L’histoire de la CIA écrite en 2008 par Tim Weiner et qui fait référence : « L’héritage de cendres » “Legacy of Ashes, révèle ce que la revue du New York Times a appellé une « litanie de l’échec »  des débuts de l’agence jusqu’à nos jours. Etant donné son passé, combien d’entre vous, chers lecteurs, croient vraiment que la CIA a « ses sources profondément ancrées dans le gouvernement russe » et soit capable de fournie de telles informations ?

 

Mais imaginons que peut-être elle le puisse. Si c’était le cas, ce serait un agent d’une importance exceptionnelle, la source la plus haut placée que la CIA ait jamais eue, si importante évidemment que, selon le Washington Post, seulement quatre personnes sont autorisées à lire ce qu’il (ou elle) produit.

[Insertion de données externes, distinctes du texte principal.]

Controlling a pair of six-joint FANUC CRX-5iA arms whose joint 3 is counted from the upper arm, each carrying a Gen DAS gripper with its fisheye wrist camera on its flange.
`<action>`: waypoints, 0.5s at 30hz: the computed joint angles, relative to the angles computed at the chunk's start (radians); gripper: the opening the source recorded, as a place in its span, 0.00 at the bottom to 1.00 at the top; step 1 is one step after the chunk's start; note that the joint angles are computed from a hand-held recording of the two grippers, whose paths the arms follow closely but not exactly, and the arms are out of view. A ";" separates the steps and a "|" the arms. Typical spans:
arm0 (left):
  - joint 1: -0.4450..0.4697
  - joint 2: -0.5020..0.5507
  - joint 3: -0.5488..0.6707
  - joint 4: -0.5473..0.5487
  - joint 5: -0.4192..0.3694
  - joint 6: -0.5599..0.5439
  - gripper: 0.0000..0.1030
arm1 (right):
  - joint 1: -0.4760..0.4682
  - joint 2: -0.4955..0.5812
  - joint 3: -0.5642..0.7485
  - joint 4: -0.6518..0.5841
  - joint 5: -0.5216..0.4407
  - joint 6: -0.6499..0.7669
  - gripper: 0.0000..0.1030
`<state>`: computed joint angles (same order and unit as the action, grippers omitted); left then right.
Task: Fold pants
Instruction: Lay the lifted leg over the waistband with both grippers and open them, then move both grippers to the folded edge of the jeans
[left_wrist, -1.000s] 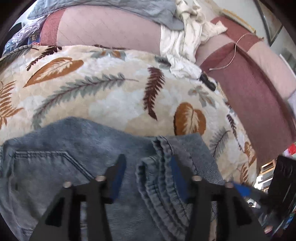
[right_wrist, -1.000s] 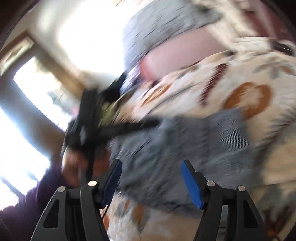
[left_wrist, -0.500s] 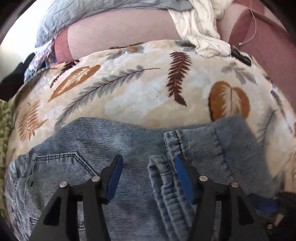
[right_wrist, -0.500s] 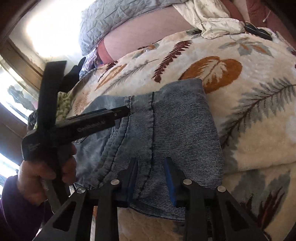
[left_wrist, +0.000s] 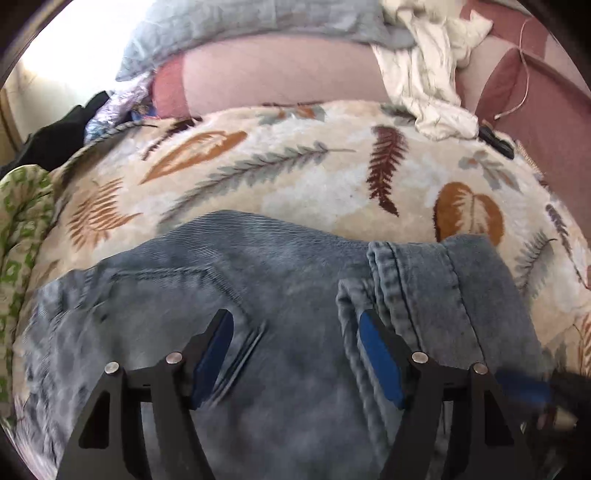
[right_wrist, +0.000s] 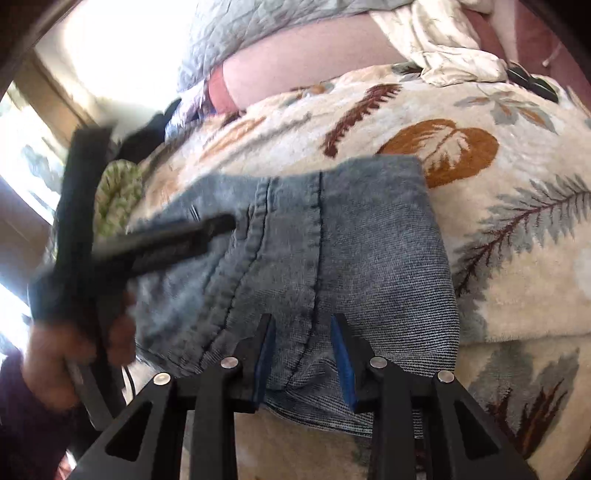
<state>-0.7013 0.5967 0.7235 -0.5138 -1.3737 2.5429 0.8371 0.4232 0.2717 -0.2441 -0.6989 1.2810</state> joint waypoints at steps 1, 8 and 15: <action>-0.012 -0.019 -0.021 -0.016 0.003 0.022 0.72 | 0.007 -0.006 -0.015 0.026 0.037 -0.021 0.33; -0.147 -0.116 -0.088 -0.229 -0.091 0.221 0.77 | 0.048 -0.067 -0.149 0.209 0.211 -0.182 0.33; -0.237 -0.161 -0.103 -0.365 -0.222 0.282 0.78 | 0.084 -0.086 -0.197 0.328 0.287 -0.307 0.33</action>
<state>-0.9384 0.4357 0.6205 -0.8784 -1.5957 2.8251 0.9215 0.3367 0.0752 0.0844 -0.4122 0.9740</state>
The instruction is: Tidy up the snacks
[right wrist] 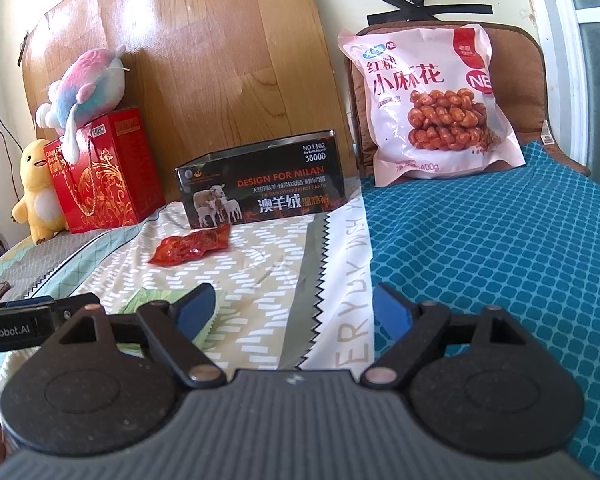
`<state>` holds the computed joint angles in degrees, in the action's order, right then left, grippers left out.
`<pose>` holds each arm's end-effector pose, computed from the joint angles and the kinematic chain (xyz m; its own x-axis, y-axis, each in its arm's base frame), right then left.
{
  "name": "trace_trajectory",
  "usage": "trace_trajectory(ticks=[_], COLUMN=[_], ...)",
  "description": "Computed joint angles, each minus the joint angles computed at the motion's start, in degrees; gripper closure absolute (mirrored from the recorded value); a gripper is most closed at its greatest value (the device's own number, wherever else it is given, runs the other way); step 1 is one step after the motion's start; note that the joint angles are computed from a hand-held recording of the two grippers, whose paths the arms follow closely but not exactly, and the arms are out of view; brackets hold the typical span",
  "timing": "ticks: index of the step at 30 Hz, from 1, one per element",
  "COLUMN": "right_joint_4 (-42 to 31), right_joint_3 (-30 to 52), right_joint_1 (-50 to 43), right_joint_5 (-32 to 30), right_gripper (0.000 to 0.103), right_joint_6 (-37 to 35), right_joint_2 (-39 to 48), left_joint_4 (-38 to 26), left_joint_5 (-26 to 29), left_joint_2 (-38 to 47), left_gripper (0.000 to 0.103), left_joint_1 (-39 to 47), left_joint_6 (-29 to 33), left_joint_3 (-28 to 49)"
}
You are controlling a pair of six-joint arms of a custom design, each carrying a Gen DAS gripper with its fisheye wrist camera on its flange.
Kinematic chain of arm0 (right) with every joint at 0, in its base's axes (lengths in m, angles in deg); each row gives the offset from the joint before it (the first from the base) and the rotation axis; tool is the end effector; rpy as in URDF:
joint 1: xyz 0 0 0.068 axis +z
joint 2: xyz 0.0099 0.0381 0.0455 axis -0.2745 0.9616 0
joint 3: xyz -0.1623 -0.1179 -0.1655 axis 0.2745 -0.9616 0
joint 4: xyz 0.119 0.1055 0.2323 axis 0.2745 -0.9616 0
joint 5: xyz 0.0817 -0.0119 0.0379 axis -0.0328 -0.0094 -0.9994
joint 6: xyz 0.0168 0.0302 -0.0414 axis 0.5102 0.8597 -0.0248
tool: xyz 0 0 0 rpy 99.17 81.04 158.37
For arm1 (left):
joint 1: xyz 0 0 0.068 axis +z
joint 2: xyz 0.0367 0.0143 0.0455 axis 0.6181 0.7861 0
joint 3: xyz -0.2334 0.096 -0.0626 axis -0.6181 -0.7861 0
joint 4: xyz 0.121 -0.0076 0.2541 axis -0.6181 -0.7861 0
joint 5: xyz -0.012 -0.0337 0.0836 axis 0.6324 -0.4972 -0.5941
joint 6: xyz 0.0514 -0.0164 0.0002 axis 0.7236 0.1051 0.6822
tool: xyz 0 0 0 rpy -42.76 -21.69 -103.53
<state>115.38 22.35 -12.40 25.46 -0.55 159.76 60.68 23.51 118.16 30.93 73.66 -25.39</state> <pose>0.2884 0.0288 0.0220 -0.4438 0.0880 -0.8918 -0.2873 0.9287 0.2346 0.2440 -0.0257 0.0399 -0.4763 -0.1306 -0.8695 -0.0960 0.9907 -0.0962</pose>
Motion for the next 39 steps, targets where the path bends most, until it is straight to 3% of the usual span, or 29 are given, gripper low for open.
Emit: trace_trajectory(ticks=[39], right_joint_4=[-0.1], right_joint_3=[0.4], right_joint_1=[-0.1], right_joint_5=[-1.7], right_gripper=[0.012], right_joint_6=[0.5], right_joint_2=[0.5], left_joint_4=[1.2], left_joint_5=[-0.8], left_joint_2=[0.0], left_gripper=[0.010], left_joint_1=[0.0], left_joint_6=[-1.2], left_joint_3=[-0.5])
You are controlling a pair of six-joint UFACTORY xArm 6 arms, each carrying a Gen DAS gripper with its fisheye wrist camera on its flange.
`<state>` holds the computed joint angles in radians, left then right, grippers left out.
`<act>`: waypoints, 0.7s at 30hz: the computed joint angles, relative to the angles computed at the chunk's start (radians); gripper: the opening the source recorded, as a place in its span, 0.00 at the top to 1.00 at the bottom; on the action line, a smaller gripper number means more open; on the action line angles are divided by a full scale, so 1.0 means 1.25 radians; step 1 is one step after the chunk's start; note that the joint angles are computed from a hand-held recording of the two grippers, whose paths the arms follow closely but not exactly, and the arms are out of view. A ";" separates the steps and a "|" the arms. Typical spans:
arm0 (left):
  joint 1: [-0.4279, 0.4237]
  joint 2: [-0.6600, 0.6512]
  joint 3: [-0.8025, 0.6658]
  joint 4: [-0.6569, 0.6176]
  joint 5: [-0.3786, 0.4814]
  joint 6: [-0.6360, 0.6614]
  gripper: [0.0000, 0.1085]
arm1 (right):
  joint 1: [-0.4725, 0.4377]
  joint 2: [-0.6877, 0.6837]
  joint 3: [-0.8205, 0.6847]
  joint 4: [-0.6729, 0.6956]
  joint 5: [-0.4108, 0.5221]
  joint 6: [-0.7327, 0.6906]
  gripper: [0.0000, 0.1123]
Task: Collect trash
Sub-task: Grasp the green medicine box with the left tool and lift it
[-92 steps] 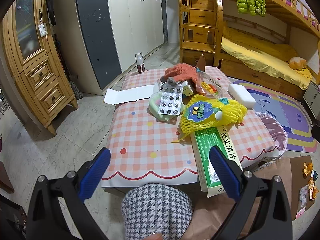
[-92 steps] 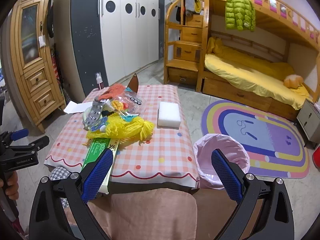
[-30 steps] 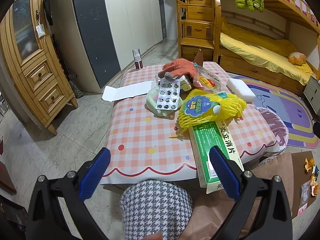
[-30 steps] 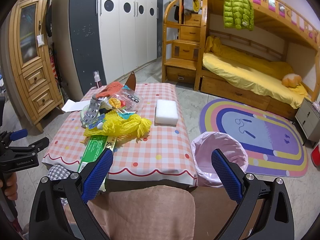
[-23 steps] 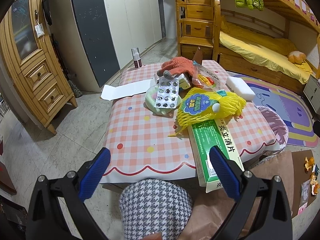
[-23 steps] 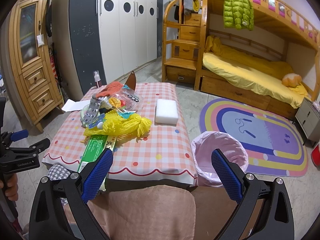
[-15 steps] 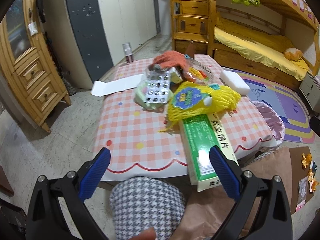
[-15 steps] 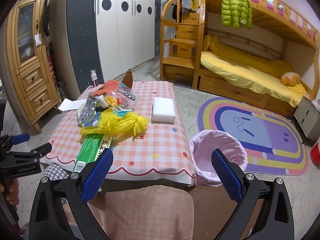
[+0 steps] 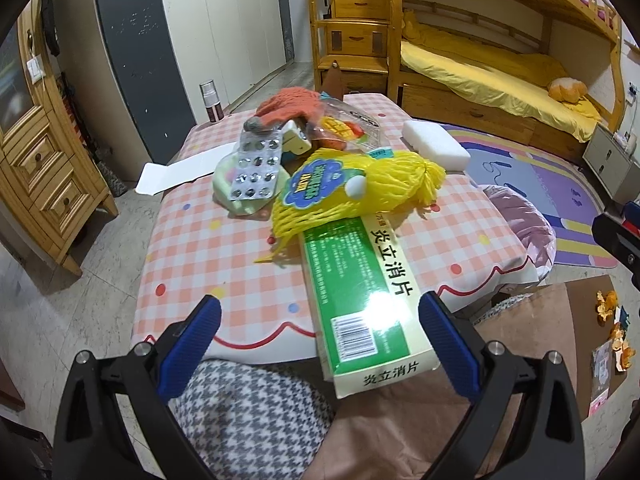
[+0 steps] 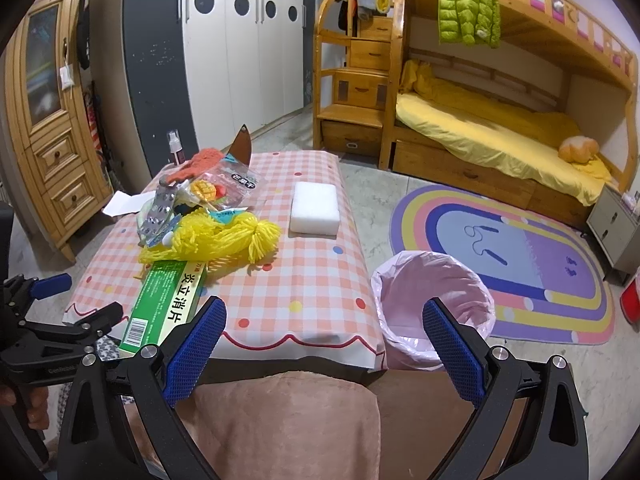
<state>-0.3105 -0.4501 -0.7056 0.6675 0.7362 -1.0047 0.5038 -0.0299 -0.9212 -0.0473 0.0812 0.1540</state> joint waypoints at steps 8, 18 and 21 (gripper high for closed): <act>-0.007 0.061 -0.040 -0.006 -0.004 -0.007 0.11 | 0.000 0.023 -0.010 0.108 -0.008 -0.095 0.13; 0.001 0.140 -0.076 -0.029 -0.042 -0.006 0.11 | 0.001 0.044 -0.017 0.257 -0.014 -0.227 0.13; 0.018 0.177 -0.082 -0.065 -0.068 0.004 0.11 | 0.000 0.048 -0.018 0.288 -0.013 -0.255 0.13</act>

Cependant, une de ces quatre personnes ou l’une dans ce qui doit également être un groupe restreint au sein de la CIA qui connaisse la source (qui d’autre cela pourrait-il être ?) a mis sa sécurité en danger en révélant a aggravé ce crime en révélant l’existence de cette source au monde entier. Gardons à l’esprit que, autant que l’on sache, la CIA n’a jamais eu d’agent «  profondément ancré dans le gouvernement (ou les soviets) russe ».  Cette personne est donc une recrue star parmi les recrues stars. Et maintenant, cette couverture a explosé.

 

On peut donc imaginer, donc, que l’histoire du Washington Post aurait dû causer des cris d’outrage et des appels à une investigation immediate au sein de ce qui est certainement le cœur des  infractions à la sécurité. Mais, assez bizarrement, ce n’est pas ce qui semble se produire. Le manque de soucis très visible portant sur une source soi-disant si étonnamment précieuse que ses informations sont réservées à quatre personnes, est tout simplement extraordinaire. A cela on peut donner deux explications :

 

  1. Les gens à Washington se fichent de protéger leurs sources de la CIA, quelle que soit leur valeur, et sont très satisfaits de les jeter sous le bus si cela leur donne un avantage politique. Ceci implique à la fois les individus qui laissent filtrer de telles histoires à la presse, la presse elle-même, et aussi le pouvoir politique élargi, qui ne semble pas trop dérangé par une telle affaire. Ceci en retour pourrait suggérer que ces individus manquent gravement de fiabilité, et qu’on pourrait donc prendre ce qu’ils affirment avec la plus grande circonspection. ou
  2. Les gens ne sont pas inquiets à cause de cette fuite pour la simple raison que la «  source » profondément ancrée dans le Gouvernement russe n’existe pas. L’histoire est une vaste fumisterie, pure et simple.

J’incline personnellement pour l’option 2

 

Mise à jour 1 : Quelqu’un m’a notifié une option 3, personne n’est inquiet de faire exploser la couverture de la source parce qu’elle a déjà été explosée. La source, selon cette version, sont les trois cyber-experts russes arêtes à Moscou en Janvier. Je confesse que ce n’est pas ce que j’ai cru comprendre quand le Washington Post a évoqué  le « profondément ancré dans le Gouvernement russe » parce que ces personnes ne faisaient pas partie du Gouvernement, mais en ce qui concerne deux d’entre eux, dans le FSB (qui, bien qu’institution de l’état ne fait pas partie du  « gouvernement ».) (La troisième personne arrêtée travaille en fait pour une compagnie privée, Kaspersky). J’accorde que cette option est possible en théorie (bien que tout lien entre les personnes arrêtées et les interférences dans les élections soit une spéculation, puisque nous n’avons aucune preuve de ce lien.) Mais dans ce cas, l’article est très mal rédigé.

Mise à jour 2: Il me semble que je devrais pointer d’autres options, par exemple, la source existe et a bien dit ce que le Post rapport mais il elle l’a totalement fabriqué et l’a dit aux Américains parce qu’il elle pensait que cela rendrait les Américians heureux et permettrait de maintenir les mouvements financiers alertes, etc.

 

 

 

  • La traduction d’ « Intelligence » par « renseignements » ne permet pas le jeu de mot choisi par l’auteur, nous avons donc gardé le terme anglo-saxon d’intelligence.